Sex-specific expression of circadian rhythms enables allochronic speciation
Data files
Abstract
Noctuid moths provide prime examples of species in various stages of allochronic speciation, where reproductive barriers are mediated by genetic divergence in daily or seasonal timing. Theory indicates that allochronic divergence might be one of the most plausible mechanisms of adaptive speciation, especially when timing is subject to divergent ecological selection. Here we show that the validity of this theoretical expectation is entirely contingent on species characteristics of the mating system. Our analysis focuses on the moth Spodoptera frugiperda (Lepidoptera, Noctuidae), which occurs as two strains that differ in circadian reproductive activity. Unlike in generic models of assortative mating, where chronotypes diverge under mild assumptions, individual-based evolutionary simulations of the mating system and life cycle of S. frugiperda fail to recover allochronic diversification, even under conditions highly conducive to speciation. Instead, we observe that both chronotypes advance their activity schedule towards the early night, resulting in a rapid loss of allochronic variation. This outcome is caused by the fact that mating in S. frugiperda takes considerable time and potential mates are encountered sequentially, so that early males enjoy a systematic advantage. The undermining effect of male mate competition can be overcome when circadian genes evolve sex-specific expression, enabling early and late chronotypes to be maintained, or even to diversify in sympatry. These results give new significance to sex differences in biological rhythms, and suggest that species characteristics of the mating system and genetic architecture are key to understanding the scope for allochronic speciation across diverse species exhibiting variation in timing.
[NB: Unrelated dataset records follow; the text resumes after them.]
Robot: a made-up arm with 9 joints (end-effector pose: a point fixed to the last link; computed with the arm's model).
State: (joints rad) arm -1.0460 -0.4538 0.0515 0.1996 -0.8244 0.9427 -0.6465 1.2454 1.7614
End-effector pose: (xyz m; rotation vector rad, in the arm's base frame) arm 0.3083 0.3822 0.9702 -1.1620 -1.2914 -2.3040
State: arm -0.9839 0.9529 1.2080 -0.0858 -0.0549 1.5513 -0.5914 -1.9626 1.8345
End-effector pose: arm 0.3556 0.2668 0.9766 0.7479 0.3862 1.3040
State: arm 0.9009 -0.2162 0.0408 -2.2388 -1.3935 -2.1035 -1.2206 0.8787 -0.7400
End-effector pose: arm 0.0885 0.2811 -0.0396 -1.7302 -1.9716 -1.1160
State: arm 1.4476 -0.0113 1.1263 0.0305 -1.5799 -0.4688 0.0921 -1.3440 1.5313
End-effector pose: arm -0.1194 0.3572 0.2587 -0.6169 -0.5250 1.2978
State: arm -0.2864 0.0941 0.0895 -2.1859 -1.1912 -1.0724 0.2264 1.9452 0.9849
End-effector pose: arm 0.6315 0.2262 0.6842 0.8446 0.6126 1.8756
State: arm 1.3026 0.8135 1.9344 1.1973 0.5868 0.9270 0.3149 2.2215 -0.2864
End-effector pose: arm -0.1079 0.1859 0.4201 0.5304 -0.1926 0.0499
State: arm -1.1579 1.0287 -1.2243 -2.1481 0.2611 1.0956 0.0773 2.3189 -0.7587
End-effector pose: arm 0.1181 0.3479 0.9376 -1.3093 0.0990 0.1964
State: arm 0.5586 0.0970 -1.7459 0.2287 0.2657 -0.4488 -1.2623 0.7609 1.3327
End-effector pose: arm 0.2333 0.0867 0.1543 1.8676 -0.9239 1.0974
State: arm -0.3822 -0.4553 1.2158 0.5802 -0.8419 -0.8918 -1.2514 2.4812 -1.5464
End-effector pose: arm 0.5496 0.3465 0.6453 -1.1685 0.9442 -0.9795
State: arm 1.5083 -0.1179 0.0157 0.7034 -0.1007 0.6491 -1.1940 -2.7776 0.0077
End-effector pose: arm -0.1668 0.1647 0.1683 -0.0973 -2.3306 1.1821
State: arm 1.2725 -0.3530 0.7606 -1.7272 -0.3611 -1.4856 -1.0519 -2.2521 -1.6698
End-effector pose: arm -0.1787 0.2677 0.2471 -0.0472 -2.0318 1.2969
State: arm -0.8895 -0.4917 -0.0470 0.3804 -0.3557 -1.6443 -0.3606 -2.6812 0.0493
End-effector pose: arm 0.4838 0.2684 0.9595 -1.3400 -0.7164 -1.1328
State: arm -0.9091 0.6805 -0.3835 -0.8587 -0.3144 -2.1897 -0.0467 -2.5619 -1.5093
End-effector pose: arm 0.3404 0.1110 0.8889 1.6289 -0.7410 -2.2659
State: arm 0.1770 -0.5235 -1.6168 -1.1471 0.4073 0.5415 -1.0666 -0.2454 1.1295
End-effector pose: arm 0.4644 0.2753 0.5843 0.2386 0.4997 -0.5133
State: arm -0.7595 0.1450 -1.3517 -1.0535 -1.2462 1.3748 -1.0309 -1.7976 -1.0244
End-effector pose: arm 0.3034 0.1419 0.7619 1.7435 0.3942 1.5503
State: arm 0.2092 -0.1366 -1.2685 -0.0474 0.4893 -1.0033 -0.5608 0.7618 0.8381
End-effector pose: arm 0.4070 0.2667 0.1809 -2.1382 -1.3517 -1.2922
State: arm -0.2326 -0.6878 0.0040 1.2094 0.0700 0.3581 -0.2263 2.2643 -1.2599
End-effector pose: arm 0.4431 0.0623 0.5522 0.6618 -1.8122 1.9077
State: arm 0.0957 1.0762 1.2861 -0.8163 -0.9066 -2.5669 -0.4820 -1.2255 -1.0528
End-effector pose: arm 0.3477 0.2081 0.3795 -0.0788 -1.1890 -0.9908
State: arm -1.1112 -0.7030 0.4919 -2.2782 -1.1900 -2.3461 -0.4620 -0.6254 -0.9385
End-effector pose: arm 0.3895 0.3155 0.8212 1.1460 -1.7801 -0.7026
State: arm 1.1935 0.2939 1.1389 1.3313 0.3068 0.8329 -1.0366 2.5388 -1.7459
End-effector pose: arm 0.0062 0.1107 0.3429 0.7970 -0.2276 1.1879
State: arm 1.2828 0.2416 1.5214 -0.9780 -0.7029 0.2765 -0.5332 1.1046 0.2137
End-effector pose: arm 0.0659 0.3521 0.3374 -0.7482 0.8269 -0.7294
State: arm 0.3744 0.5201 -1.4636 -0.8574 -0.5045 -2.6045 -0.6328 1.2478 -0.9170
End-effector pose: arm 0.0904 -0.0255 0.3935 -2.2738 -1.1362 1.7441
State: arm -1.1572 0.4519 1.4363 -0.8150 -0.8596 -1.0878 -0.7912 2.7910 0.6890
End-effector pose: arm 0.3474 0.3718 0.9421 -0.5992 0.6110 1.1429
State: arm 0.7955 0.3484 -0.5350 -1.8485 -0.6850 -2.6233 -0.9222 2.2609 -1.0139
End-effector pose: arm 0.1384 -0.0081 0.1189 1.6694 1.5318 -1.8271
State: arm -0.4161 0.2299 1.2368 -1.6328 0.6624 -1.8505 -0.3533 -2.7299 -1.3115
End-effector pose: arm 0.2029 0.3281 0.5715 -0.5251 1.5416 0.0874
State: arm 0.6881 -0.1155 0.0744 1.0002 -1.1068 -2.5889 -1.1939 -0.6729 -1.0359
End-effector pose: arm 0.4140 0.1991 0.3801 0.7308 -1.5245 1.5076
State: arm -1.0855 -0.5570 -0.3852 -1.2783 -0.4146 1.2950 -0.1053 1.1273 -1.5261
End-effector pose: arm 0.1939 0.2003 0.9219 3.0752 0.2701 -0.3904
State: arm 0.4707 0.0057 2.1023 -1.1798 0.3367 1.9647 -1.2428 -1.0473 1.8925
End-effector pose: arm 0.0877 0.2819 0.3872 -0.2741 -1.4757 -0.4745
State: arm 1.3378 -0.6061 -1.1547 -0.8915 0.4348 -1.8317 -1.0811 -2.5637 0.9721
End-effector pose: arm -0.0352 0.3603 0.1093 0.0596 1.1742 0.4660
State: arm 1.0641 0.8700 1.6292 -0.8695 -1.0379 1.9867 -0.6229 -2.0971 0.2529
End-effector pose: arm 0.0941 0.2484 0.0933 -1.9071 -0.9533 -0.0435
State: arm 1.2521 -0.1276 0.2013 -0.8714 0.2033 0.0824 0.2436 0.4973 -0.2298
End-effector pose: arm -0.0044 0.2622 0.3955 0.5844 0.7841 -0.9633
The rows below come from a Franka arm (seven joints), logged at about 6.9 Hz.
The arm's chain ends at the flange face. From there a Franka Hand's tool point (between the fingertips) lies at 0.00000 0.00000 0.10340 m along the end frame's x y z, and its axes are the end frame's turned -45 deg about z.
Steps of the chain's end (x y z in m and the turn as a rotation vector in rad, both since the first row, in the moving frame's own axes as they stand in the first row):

README: Sex-specific expression of circadian rhythms enables allochronic speciation
https://doi.org/10.5061/dryad.pvmcvdnvj
Description of the data and file structure
This archive contains annotated C++ code for the individual-based evolutionary simulation model analysed in:
G. Sander van Doorn, Jens Schepers, Roelof A. Hut & Astrid T. Groot\
Sex-specific expression of circadian rhythms enables allochronic speciation\
(accepted for publication in Evolution Letters)
Files and variables
File: model.cpp
Description: C++ source file, programme entry point and high-level model implementation
Files: moth.h, random.h, utils.h
Description: C++ header files, containing class definitions and prototypes for pseudorandom-number and utility routines
Files: moth.cpp, random.cpp, utils.cpp
Description: C++ sources files, containing class and function implementations
Code/software
Code was compiled and run on MacOS using XCode 13.4.1; on Windows using Visual Studio Code 1.92.2.; and on a Unix system (Habrok High-Performance Computing Cluster) using GCC 11.3.0.
Access information
Other publicly accessible locations of the data:
- N/A
Data was derived from the following sources:
- Software was written by the 1st author
Methods
This archive contains annotated C++ code for the individual-based evolutionary simulation model analysed in the paper. Code was compiled and run on MacOS, Windows and Linux operating systems, using, respectively, XCode 13.4.1., Visual Studio Code 1.92.2. and GCC 11.3.0.